Zu diesem Termin zur Hauptverhandlung erschien die Angeklagte nicht. Daraufhin verwarf das AG mit Urteil vom 12.06.2023 nach §§ 412 Satz 1, 329 Abs. 1 StPO ihren Einspruch. Das Urteil wurde der Angeklagten am 15.09.2023 zugestellt.

Mit Telefax stellte die Angeklagte am 22.09.2023 einen neuerlichen Antrag auf Ablehnung des Vorsitzenden der Hauptverhandlung vom 12.06.2023 wegen der Besorgnis der Befangenheit sowie einen Antrag auf Wiedereinsetzung in den vorigen Stand. Außerdem legte sie Berufung ein.

Nachdem der abgelehnte Richter am 25.09.2023 eine dienstliche Stellungnahme abgegeben hatte, wies das AG das Ablehnungsgesuch der Angeklagten – ohne Mitwirkung des abgelehnten Richters – mit Beschluss vom 02.11.2023 als unbegründet zurück. Der Beschluss wurde am 06.11.2023 formlos an die Angeklagte hinausgegeben.

Gegen diesen Beschluss legte die Angeklagte am 27.11.2023 sofortige Beschwerde ein. Die hatte keinen Erfolg.
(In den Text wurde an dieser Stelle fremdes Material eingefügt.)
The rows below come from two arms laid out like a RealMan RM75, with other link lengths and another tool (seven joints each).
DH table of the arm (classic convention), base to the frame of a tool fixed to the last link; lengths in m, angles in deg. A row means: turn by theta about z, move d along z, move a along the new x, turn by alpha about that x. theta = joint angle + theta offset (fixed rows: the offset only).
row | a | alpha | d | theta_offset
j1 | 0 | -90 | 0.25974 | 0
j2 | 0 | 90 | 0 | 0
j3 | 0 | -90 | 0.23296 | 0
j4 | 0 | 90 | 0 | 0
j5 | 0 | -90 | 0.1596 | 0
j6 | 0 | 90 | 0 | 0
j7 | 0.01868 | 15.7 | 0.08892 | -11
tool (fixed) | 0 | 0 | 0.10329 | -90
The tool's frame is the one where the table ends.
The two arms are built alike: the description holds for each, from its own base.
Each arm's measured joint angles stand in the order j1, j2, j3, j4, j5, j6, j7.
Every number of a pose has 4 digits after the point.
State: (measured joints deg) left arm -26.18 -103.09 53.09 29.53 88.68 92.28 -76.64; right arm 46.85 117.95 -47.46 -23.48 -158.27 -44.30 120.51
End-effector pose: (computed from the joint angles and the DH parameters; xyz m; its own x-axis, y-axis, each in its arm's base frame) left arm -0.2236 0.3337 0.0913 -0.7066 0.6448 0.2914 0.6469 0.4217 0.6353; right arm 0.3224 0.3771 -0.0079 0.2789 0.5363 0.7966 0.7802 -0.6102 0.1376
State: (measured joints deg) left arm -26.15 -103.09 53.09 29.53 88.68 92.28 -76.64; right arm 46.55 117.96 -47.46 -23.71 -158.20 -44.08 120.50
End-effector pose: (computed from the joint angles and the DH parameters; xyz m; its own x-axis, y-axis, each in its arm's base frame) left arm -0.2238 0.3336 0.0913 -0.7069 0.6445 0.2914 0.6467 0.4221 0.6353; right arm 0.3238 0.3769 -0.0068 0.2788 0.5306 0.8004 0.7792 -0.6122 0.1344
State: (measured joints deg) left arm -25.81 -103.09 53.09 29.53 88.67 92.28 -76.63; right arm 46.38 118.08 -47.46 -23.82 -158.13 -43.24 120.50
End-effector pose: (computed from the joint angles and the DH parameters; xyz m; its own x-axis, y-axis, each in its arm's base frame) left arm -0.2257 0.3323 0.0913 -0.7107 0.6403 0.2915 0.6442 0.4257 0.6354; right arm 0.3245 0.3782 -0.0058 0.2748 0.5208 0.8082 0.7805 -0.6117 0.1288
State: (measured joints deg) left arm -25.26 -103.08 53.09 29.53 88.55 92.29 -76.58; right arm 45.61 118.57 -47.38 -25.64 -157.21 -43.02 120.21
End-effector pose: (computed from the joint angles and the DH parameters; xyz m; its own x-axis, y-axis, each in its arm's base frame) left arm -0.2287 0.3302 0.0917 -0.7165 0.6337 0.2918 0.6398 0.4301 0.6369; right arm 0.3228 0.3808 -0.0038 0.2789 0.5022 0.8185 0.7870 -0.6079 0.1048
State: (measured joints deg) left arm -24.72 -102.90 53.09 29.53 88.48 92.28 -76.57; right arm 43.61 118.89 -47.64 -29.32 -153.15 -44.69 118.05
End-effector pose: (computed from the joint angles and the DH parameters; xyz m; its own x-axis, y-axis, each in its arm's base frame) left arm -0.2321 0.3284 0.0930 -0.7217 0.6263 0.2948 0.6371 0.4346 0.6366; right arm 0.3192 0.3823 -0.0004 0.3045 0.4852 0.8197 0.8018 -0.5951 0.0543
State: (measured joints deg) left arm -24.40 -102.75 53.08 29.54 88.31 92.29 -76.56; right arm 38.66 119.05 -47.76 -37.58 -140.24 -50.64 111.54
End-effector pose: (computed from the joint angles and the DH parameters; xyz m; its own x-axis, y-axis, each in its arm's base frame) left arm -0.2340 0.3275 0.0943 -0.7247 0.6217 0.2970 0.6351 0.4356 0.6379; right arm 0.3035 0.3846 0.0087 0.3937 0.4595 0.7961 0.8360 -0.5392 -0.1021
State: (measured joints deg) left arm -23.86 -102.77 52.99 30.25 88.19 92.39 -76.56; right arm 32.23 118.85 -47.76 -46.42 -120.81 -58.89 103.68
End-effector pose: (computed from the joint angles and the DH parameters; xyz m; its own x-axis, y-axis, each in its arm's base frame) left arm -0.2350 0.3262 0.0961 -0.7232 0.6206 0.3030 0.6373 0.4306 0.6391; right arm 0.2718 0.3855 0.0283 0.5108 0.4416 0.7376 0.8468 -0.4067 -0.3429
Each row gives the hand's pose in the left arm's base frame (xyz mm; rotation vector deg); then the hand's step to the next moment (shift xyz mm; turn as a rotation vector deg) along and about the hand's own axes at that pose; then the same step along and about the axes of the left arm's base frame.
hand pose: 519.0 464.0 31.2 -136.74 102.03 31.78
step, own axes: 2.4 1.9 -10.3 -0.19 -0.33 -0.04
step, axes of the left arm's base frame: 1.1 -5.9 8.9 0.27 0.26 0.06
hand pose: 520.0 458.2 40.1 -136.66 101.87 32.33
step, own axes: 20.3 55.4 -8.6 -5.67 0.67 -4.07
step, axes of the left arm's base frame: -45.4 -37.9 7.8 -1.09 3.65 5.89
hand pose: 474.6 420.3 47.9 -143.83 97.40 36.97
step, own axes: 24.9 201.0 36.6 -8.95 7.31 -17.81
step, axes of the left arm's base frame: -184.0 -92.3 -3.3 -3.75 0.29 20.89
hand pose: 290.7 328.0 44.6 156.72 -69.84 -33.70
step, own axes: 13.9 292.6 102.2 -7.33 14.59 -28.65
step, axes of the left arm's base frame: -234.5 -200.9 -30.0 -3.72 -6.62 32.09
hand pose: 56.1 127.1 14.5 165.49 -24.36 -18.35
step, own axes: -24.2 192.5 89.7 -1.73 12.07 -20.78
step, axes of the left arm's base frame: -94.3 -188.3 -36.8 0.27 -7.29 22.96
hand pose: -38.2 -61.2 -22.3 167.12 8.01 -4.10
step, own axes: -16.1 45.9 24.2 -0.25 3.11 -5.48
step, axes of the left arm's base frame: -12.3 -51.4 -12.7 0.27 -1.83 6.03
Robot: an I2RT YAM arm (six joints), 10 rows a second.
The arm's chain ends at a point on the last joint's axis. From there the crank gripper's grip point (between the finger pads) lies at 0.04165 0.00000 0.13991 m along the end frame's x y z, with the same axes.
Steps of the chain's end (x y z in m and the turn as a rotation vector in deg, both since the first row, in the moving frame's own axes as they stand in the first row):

Das LG äußert sich zur Zulässigkeit des Rechtsmittels, und zwar mit folgenden Leitsätzen:

    1. Gegen den Beschluss über ein Ablehnungsgesuch gegen den Vorsitzenden der Hauptverhandlung nach Einspruch gegen einen Strafbefehl ist die sofortige Beschwerde statthaft, auch wenn ein Antrag auf Wiedereinsetzung in den vorigen Stand gestellt wurde.
    2. Nach Verwerfung eines Einspruchs gemäß §§ 412 Satz 1, 329 Abs. 1 Satz 1 StPO wegen Ausbleibens des Angeklagten in der Hauptverhandlung ist der Amtsrichter nicht mehr erkennender Richter im Sinne von § 28 Abs. 2 Satz 2 StPO, auch wenn ein Antrag auf Wiedereinsetzung in den vorigen Stand nach § 329 Abs. 7 StPO gestellt wurde (vgl. für die Konstellation eines Verwerfungsurteils nach einer Berufungshauptverhandlung: OLG Stuttgart, Beschluss vom 31. Januar 2018 – 4 Ws 429/17 -), so dass dann gegen die amtsgerichtliche Entscheidung über ein Ablehnungsgesuch die sofortige Beschwerde statthaft ist.